Allow me to let you in on a little secret: I am in no way ready to move on to my career. I don't think I have the skills to do everything that being an elementary school teacher entails. I am severely overwhelmed by the thought of it all.

And now I am going to change the subject because I am clearly writing from a depressed point of view and I don't want you to see any more of the lack of confidence that my mood is creating.

It was already 80 degrees outside by 8am. The temperature is supposed to hit 115 or so today. I am confined indoors with my school work. I'll probably venture out to the pool because I will undoubtedly get too hot and bored in here. Heaven bless air conditioning.

07.21.2006 * 12:47 p.m.
foolish.

I'm a mess, but you'd never know it by looking at me. As someone who cares said, there are some heavy issues weighing on my brain. He can feel them, he knows what they are, he even understands, but he just doesn't comprehend. He does not see the world the same way as I do, so he does not see the disasters I can forsee.

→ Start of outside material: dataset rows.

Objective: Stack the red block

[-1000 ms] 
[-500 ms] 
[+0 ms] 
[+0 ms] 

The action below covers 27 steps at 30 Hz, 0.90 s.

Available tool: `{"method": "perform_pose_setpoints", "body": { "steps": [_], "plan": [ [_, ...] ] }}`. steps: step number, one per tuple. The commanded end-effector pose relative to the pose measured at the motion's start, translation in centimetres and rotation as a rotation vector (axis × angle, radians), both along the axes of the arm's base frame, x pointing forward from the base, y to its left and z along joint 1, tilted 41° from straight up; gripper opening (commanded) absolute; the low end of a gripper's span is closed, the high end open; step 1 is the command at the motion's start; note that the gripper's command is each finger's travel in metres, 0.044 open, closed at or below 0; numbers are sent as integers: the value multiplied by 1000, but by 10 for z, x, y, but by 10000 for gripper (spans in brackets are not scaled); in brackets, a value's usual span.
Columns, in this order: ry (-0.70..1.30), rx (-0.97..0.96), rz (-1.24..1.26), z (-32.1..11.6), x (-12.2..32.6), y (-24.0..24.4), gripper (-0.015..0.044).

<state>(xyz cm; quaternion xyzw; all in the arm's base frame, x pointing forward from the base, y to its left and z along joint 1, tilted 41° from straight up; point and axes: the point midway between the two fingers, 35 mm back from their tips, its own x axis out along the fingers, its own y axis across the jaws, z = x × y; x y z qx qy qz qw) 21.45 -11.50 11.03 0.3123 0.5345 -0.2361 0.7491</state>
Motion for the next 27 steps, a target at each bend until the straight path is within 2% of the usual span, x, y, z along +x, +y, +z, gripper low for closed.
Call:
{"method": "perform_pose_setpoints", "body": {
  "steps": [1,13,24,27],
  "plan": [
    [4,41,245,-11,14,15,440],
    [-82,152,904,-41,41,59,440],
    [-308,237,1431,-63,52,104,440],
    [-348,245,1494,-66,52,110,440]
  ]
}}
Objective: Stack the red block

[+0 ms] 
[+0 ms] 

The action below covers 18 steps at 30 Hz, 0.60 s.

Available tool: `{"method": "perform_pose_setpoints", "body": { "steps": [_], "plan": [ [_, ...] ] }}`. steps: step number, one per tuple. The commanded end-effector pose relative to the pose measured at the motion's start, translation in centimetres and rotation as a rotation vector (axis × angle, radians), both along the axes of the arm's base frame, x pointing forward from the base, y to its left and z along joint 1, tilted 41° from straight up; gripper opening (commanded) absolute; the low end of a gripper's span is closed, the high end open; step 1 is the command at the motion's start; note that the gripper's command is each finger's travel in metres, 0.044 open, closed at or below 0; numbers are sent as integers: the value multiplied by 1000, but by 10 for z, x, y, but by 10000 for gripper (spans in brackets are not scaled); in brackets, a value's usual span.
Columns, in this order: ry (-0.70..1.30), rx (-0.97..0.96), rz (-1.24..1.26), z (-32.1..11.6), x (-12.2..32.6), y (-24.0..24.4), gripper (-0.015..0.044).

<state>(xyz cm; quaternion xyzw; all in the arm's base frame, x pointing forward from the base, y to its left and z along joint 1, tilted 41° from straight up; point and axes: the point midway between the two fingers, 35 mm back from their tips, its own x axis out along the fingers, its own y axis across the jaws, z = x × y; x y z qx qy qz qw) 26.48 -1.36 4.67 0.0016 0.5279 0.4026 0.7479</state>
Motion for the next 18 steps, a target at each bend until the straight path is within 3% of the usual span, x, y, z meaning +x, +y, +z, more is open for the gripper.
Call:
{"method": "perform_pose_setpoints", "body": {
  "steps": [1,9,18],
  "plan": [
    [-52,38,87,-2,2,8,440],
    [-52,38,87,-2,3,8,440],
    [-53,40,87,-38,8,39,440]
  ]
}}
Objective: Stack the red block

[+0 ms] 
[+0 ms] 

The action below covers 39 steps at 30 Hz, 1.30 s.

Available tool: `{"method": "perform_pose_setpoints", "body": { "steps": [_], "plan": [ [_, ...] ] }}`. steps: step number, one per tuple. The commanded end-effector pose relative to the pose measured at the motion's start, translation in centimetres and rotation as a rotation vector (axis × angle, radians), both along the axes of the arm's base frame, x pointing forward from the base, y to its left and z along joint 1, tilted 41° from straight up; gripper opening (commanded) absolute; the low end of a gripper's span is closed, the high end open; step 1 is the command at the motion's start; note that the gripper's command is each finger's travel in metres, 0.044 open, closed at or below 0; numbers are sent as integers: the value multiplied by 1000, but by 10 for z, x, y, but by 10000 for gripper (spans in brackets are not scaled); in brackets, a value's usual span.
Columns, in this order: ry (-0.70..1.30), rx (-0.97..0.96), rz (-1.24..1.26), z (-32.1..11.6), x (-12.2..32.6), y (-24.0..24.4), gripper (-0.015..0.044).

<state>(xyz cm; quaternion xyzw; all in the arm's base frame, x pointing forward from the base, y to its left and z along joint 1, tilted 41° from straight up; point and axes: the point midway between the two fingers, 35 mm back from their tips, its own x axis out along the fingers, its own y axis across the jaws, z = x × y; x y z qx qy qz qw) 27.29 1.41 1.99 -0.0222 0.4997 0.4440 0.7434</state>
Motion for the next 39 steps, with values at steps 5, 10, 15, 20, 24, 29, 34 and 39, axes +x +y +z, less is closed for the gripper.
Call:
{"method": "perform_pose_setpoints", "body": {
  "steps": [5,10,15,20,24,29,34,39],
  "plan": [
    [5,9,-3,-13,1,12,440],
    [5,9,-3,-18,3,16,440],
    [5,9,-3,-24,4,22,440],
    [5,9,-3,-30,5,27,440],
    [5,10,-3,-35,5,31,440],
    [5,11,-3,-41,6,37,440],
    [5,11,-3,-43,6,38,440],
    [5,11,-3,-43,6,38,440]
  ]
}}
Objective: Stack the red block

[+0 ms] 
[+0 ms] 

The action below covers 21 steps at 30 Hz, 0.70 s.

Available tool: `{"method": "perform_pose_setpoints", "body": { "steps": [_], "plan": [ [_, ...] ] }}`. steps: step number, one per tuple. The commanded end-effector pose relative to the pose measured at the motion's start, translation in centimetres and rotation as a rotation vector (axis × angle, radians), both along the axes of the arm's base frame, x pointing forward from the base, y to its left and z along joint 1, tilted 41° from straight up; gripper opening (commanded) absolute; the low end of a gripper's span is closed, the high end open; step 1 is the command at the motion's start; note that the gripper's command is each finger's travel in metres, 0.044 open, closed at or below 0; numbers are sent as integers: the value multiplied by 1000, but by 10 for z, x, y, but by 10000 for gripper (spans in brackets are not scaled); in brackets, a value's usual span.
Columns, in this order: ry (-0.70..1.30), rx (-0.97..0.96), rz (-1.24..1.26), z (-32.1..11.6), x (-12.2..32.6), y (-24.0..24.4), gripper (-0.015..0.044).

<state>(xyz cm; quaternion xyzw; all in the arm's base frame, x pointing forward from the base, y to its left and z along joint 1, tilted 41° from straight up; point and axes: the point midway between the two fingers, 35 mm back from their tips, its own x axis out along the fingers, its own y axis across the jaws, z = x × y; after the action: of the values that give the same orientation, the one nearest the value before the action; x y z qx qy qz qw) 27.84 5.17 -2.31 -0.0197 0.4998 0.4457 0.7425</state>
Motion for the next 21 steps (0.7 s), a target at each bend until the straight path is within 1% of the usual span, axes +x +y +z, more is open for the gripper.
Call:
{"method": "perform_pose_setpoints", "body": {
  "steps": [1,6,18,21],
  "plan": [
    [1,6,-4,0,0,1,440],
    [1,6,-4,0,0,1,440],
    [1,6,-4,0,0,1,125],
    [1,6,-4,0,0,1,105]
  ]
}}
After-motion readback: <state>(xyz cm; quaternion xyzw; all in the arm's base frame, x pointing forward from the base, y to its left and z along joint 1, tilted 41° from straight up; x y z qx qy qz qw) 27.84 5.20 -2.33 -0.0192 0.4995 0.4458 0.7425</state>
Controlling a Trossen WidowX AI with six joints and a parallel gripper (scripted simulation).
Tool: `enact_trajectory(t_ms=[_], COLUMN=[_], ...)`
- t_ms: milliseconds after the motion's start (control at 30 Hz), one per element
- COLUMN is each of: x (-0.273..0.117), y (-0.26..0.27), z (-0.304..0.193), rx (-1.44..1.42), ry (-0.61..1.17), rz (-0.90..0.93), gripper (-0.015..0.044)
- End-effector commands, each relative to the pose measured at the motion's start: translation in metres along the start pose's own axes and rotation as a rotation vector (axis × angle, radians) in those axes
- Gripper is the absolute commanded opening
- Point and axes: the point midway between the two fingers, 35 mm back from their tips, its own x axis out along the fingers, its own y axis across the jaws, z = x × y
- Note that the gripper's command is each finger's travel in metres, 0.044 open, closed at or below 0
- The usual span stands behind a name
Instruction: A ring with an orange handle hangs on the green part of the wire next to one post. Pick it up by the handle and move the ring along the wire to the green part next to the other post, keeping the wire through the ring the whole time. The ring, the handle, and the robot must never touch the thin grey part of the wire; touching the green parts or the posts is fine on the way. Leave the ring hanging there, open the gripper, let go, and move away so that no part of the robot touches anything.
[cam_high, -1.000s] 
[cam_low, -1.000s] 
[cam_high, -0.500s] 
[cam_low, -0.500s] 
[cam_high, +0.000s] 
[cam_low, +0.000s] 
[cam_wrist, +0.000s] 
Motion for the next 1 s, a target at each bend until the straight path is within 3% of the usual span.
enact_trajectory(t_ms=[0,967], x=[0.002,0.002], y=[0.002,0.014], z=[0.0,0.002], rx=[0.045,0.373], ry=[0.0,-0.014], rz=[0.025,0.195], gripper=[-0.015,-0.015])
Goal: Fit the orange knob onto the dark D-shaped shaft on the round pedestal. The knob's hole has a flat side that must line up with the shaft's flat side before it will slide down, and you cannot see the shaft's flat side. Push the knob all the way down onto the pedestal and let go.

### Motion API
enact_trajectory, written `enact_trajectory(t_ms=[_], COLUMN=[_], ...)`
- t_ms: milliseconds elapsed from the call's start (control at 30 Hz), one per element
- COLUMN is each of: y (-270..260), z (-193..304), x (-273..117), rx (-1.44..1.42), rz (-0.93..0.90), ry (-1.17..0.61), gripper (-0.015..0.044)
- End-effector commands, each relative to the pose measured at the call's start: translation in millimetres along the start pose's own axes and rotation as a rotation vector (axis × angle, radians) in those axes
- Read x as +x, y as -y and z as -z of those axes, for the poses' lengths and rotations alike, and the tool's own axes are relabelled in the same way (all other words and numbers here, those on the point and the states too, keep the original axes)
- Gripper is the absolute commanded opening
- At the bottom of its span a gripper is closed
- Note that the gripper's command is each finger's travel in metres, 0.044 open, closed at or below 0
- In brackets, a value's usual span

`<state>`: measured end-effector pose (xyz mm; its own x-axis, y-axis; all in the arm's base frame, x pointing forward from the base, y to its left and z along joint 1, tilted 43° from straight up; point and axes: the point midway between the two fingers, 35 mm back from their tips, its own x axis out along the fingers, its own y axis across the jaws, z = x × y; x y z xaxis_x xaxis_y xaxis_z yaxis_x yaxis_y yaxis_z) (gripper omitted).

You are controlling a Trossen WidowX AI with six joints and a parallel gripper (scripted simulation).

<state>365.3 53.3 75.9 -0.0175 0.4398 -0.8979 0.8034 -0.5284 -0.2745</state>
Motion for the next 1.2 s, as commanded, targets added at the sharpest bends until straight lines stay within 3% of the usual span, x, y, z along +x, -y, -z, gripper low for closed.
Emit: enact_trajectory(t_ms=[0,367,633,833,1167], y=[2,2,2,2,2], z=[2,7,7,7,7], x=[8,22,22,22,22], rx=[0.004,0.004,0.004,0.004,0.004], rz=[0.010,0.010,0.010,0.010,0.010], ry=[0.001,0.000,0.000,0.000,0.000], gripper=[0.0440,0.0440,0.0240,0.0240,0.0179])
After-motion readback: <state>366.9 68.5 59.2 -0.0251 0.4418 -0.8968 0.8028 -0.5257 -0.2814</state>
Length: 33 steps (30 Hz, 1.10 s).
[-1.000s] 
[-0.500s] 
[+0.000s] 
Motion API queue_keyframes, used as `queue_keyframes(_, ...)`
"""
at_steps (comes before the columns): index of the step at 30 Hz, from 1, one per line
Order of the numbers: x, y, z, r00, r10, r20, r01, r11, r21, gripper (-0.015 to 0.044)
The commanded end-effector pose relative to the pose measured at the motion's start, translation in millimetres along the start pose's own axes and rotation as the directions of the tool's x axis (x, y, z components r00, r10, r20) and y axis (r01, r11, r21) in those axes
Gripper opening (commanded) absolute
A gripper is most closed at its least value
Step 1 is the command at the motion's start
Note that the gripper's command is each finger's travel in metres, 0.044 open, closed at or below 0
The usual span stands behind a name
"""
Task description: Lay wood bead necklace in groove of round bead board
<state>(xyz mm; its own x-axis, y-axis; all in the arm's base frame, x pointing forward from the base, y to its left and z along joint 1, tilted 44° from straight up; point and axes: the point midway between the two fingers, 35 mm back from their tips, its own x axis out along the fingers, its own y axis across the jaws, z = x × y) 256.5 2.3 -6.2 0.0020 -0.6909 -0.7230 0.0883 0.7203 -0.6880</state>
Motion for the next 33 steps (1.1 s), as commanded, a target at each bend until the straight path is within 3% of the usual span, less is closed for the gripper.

I awake in the mornings knowing exactly what needs to be done. As the day moves along that feeling fades and by the time I lie down at night I don't have a sure knowledge anymore. I don't know what I am doing.

And (don't tell my boyfriend) but yesterday and today... I miss the Spaniard. I didn't mean to. Music has a strange way of getting to me and making me feel.

Oh goodness. I really am a mess. I'm going out dancing with some girls tonight, that will make things better.